5. Links to other Websites
The website contains links to other websites. We have no influence on whether their operators comply with the applicable data protection provisions. We exclude any responsibility or liability for websites of third parties that can be accessed via the links.
6. Social-Media-Plugins and -presence
6.1 Plugins
Our website contains at the moment social media plugins from LinkedIn. Social-Media Plugins are usually embedded on the website as a graphic file. We have configured these elements to be disabled by default. If you activate them (by clicking on them), the operators of the respective social networks are able to register that you are on our website and where and may use this information for their own purposes. Such processing of your personal data is then the responsibility of the respective operators in accordance with their data protection provisions. We do not receive any information about you from them.

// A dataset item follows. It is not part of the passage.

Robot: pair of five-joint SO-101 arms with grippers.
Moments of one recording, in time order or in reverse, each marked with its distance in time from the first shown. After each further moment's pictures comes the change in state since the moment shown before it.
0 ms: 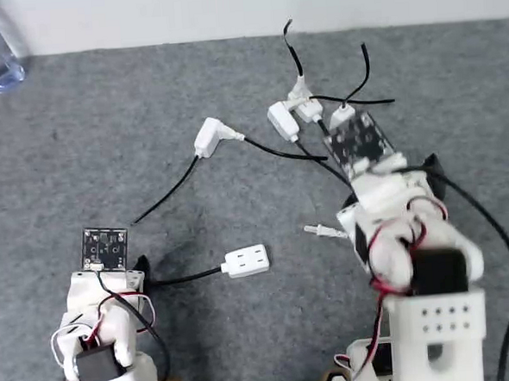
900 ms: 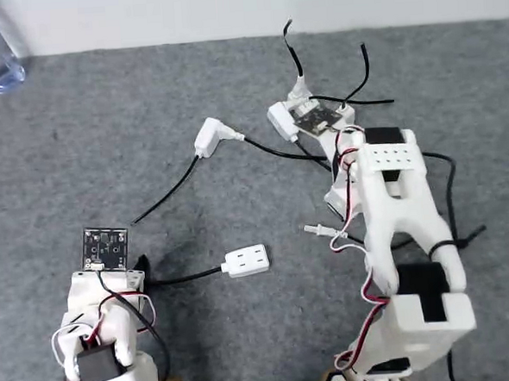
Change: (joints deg) left arm 0.0 0.0 0.0 0.0 0.0; right arm 2.2 60.2 -19.8 -4.0 11.0
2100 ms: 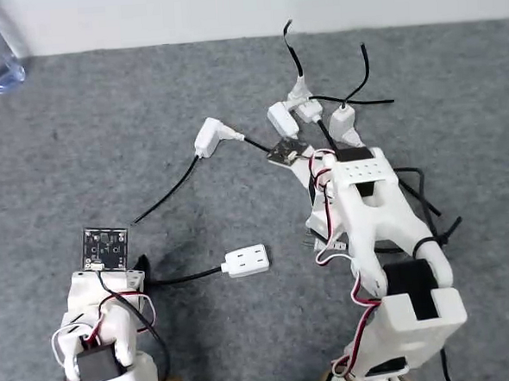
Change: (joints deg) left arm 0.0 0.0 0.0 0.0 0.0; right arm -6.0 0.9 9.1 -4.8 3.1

For further information on data protection (in particular on the scope, type and purpose of data processing), please refer to the data protection statements of each social media provider. In there you will also find further information on your rights and settings options for protecting your privacy.
By logging out of the pages of your social networks (with reference to our website currently LinkedIn) beforehand and deleting cookies that have been set (see section 3.4 above), you can prevent the third-party providers from collecting information about you during your visit.
6.2 Presence
We may operate online presences on social networks and other platforms operated by third parties. We receive data from you and the platforms when you get in contact with us via our online presence on the respective platforms (e.g., when you communicate with us, comment on our content or visit our presence). At the same time, the platforms evaluate your use of our online presences and link this data with other data about you known to the platforms (e.g., about your behavior and preferences). They also process this data for their own purposes under their own responsibility, in particular for branding purposes and to control their platforms (e.g., which content they provide to you).
Content published by you (e.g., comments) may be redistributed by us (e.g., in our advertising on the platform or elsewhere). We or the operators of the platforms may also delete or restrict content from or to you in accordance with the usage guidelines (e.g., inappropriate comments).
For further information on the processing of the platform operators, please refer to the data protection notices of the respective platforms. In there you will also find out in which countries they process your data, what rights you have to information, deletion or other data subject rights and how you can exercise these or obtain further information. We currently use the following platforms:
LinkedIn (https://ch.linkedin.com/)
J. Final provisions
This privacy statement is not part of any contract with you. We reserve the right to change the content of this privacy statement at any time and without notice. The current version published on our website applies. We therefore recommend that you consult this privacy statement regularly. In addition to this data protection statement, we may inform you separately about the processing of your data, for example by means of further separate data protection statements relating to specific relationships (e.g., customer, client, or applicant relationships).